1 The complaint in this case was originally filed under seal and the RCLA was included as an attachment to the complaint. While a redacted version of the complaint was filed on the docket, the parties have not filed any version of the RCLA. The parties have emailed an unredacted version of both the complaint and the RCLA to the Court, and the Court will provide all relevant RCLA provisions. ¶ 206.) Lavvan took this statement to mean that Amyris was referring to cannabinoid products originally identified by Lavvan using intellectual property licensed exclusively to Lavvan, in violation of the RCLA. (Compl. ¶ 211.) Lavvan filed a request for arbitration with the International Chamber of Commerce on August 22, 2020 (see Dkt. No. 18-1) and filed the

present suit on September 10, 2020 (see Compl.).
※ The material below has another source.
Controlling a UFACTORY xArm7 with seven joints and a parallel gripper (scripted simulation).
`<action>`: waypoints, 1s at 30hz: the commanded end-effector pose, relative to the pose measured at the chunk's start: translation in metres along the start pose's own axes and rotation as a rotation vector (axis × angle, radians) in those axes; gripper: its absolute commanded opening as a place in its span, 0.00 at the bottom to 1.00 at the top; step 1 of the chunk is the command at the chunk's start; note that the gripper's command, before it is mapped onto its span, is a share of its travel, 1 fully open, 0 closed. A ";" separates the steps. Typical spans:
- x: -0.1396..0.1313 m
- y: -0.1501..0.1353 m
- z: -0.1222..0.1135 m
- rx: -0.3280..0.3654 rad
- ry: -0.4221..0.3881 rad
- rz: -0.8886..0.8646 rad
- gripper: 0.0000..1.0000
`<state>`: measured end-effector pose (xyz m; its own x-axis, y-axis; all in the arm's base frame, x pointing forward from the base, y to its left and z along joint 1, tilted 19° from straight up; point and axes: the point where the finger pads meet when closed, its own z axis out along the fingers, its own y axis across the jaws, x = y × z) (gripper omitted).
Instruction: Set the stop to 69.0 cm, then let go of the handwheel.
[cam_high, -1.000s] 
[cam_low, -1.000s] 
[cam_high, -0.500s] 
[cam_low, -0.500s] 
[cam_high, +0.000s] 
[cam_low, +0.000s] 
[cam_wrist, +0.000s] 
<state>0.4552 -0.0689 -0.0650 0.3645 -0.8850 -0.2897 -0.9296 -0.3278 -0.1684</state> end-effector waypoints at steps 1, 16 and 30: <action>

II. Legal Standards “The FAA ‘requires courts to enforce privately negotiated agreements to arbitrate . . . in accordance with their terms.’” Nat’l Union Fire Ins. Co. of Pittsburg v. Beelman Truck Co., No. 15 Civ. 8799, 2016 WL 4524510, at *2 (S.D.N.Y. Aug. 24, 2016) (alteration in original) (quoting Volt Info. Scis., Inc. v. Bd. of Tr. of Leland Stanford Junior Univ., 489 U.S. 468, 478 (1989)). The court’s evaluation is limited to: “i) whether a valid agreement or obligation to arbitrate exists, and ii) whether one party to the agreement has failed, neglected or refused to arbitrate.” LAIF X SPRL v. Axtel, S.A. de C.V., 390 F.3d 194, 198 (2d Cir. 2004). Where these requirements are met, the court must issue “an order directing the parties to proceed to arbitration

in accordance with the terms of the agreement.” 9 U.S.C. § 4. These “threshold question[s]” of arbitrability are generally answered by applying state contract law. Nicosia v. Amazon.com, 834 F.3d 220, 229 (2d Cir. 2016). “To survive a motion to dismiss, a complaint must contain sufficient factual matter, accepted as true, to ‘state a claim to relief that is plausible on its face.’” Ashcroft v. Iqbal, 556 U.S. 662, 678 (2009) (quoting Bell Atl. Corp. v. Twombly, 550 U.S. 544, 570 (2007)). In considering the motion to dismiss, the Court “must accept as true all of the factual allegations contained in the complaint.” Swierkiewicz v. Sorema N.A., 534 U.S. 506, 508 n.1 (2002). And while “[t]hreadbare recitals of the elements of a cause of action, supported by mere conclusory statements, do not suffice,” Iqbal, 556 U.S. at 678, the Court must draw “all inferences in the light most favorable to the nonmoving party[ ],” In re NYSE Specialists Sec. Litig., 503 F.3d 89, 95 (2d Cir. 2007). III. Discussion

Amyris moves to compel arbitration as per the RCLA, or, alternatively, to dismiss under Federal Rule of Civil Procedure 12(b)(6). The Court addresses each point in turn. A. Motion to Compel Arbitration Amyris argues that the RCLA requires this case to be arbitrated for essentially two reasons: (1) any questions about arbitrability must be resolved by an arbitrator; and (2) regardless, Lavvan’s claims are “mischaracterized” as intellectual property claims and thus fall within the ambit of the arbitration requirement. (Dkt. No. 35 at 4.) “[T]he issue of arbitrability may only be referred to the arbitrator if there is clear and unmistakable evidence from the arbitration agreement, as construed by the relevant state law, that the parties intended that the question of arbitrability shall be decided by the arbitrator.” Bell

v. Cendant Corp., 293 F.3d 563, 566 (2d Cir. 2002) (emphasis in original) (internal quotation marks removed) (quoting PaineWebber Inc. v. Bybyk, 81 F.3d at 1198–99 (2d Cir. 1996) (quoting First Options of Chicago, Inc. v.